Decidability: SLOs to Measure Quality Attributes

You may be familiar with the “-ilities”–the quality attributes that define a system’s so-called “non-functional” parts. One that isn’t on the list is decidability, which is the ultimate quality attribute because it focuses on what truly matters to your team and your customers.

You can’t do it all. Fast, cheap and good? Here in the real world, we have tradeoffs. Software is the mouth that keeps on eating, but it isn’t a digital free lunch. When we decide what not to do, we bring greater clarity and productivity to the team.

Of course, the world is full of “shoulds.” We should make our product accessible, we know. It should be secure; it should be reliable. Of course. But how do you decide the limit of your shoulds? To enable decidability, you need context. To gain a contextual understanding of your most critical quality attributes, you must talk to real people and reason about your situation. There’s no other way.

New Design, Wrong Decision

I had an eye-opening experience that demonstrated firsthand how quality attributes don’t necessarily deliver business results. Six years ago, I was working on e-learning software for public schools. One of the main problems was user management. We were selling to massive institutions that often had only one administrator responsible for onboarding all the users across hundreds of schools. While school was out, they had to enter data for the schools, create classes and assign teachers.

Once we had a design for improving the workflow (luckily, before implementing it), we took the mockups to a customer to show the fancy ideas we had built. They surprised us by showing us “what it looks like for them”–a spreadsheet! They were copying/pasting everything by hand.

So we asked them, “What if we gave you a way to upload the spreadsheet? Would that work?” And, of course, the answer was yes! So we scrapped our plans to build a fancy form and made a drag-and-drop input field to validate and upload the sheet. The decision was clear.

Measuring Decidability

How do we measure the critical business drivers and turn them into decidability? The closest answer I’ve found is service level objectives (SLOs). These take the fuzzy -ilities and turn them into metrics and goals that can quickly inform decisions.

SLOs are a universal tool for measuring quality attributes from an indicator expressed as a proportion of “good” events for a given quality like reliability or scalability. Decidability comes from aggregating the SLO data across your services, geographies, user groups and quality attributes over time.

Comparing an indicator to a particular goal (tuned over time as the business and engineering context changes), we can derive an allotment of allowable “bad” time or events–an error budget. Setting an error budget for reliability, performance, scalability, etc., allows you to decide how poorly your service can operate and still keep customers happy. Further, you can find the breaking point of user behavior and defend your service proactively from violating the quality attributes you expect.

Technical debt inevitably stems from all the -ilities you should focus on but couldn’t quite get to, given your situation.

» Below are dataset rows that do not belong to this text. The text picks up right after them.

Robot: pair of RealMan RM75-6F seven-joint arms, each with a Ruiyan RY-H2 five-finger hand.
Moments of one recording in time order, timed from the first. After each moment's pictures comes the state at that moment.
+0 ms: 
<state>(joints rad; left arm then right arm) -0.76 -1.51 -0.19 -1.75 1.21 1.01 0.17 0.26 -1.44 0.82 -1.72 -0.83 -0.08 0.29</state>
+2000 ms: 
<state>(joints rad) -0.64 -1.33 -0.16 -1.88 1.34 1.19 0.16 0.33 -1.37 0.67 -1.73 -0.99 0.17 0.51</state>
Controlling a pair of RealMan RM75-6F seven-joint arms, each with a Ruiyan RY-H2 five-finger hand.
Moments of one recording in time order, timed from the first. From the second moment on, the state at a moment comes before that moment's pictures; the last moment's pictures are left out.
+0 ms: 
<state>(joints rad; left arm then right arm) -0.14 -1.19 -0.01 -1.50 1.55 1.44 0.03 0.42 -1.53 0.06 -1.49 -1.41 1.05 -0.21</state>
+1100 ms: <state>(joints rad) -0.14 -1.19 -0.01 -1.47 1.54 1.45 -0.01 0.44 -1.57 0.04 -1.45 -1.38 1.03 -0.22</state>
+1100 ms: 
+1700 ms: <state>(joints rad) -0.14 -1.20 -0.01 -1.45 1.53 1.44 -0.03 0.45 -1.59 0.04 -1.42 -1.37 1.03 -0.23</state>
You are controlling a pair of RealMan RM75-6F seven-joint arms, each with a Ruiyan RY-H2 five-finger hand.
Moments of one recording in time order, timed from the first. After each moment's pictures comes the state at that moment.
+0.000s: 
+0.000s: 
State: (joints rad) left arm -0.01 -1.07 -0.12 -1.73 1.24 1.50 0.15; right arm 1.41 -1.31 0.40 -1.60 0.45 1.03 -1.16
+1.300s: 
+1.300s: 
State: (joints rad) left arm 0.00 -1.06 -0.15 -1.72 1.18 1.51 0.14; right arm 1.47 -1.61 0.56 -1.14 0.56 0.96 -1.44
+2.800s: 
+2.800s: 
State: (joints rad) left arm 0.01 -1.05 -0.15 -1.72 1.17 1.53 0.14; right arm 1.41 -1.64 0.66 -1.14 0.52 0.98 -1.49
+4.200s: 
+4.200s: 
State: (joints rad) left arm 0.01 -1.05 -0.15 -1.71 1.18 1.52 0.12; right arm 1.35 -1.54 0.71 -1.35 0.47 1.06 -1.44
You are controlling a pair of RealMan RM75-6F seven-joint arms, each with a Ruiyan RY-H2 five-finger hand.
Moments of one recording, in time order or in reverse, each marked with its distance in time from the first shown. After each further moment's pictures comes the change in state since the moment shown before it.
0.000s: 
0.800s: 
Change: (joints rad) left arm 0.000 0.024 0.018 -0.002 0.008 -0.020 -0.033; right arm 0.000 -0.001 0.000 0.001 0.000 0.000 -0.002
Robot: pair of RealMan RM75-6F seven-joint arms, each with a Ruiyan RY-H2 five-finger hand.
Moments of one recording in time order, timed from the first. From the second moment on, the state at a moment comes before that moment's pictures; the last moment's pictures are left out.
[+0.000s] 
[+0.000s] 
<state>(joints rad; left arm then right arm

Some technical debt is deliberate and even prudent. To tackle technical debt, you must decide which new features to put on hold to make space in the roadmap. SLOs provide a data-driven baseline to make this decision quickly and accurately by telling you when your -ilities are within error budget or out of whack.

Scaling Decidedly

You might start on a small, single-purpose project that’s rarely used. But if that changes, you must decide how to invest, redesign and maintain it. Suddenly, you might care about performance, scalability, security and the rest. First, you need decidability so you can prioritize your work. So you gather the people together who care about the service, and you start to think and talk and stack rank. You use your instrumentation to build metrics, set clear goals and do what it takes to keep the system running within expectations.

Automating action based on error budgets is the magic of setting SLOs. They aren’t just for sophisticated, highly available services. Error budgets are extremely valuable in systems when you aren’t sure what to do. SLOs create decidability in all the trade-offs of all the quality attributes and the functional needs of the app or service you’ve carefully built.

If you put decidability first, the rest will fall into place.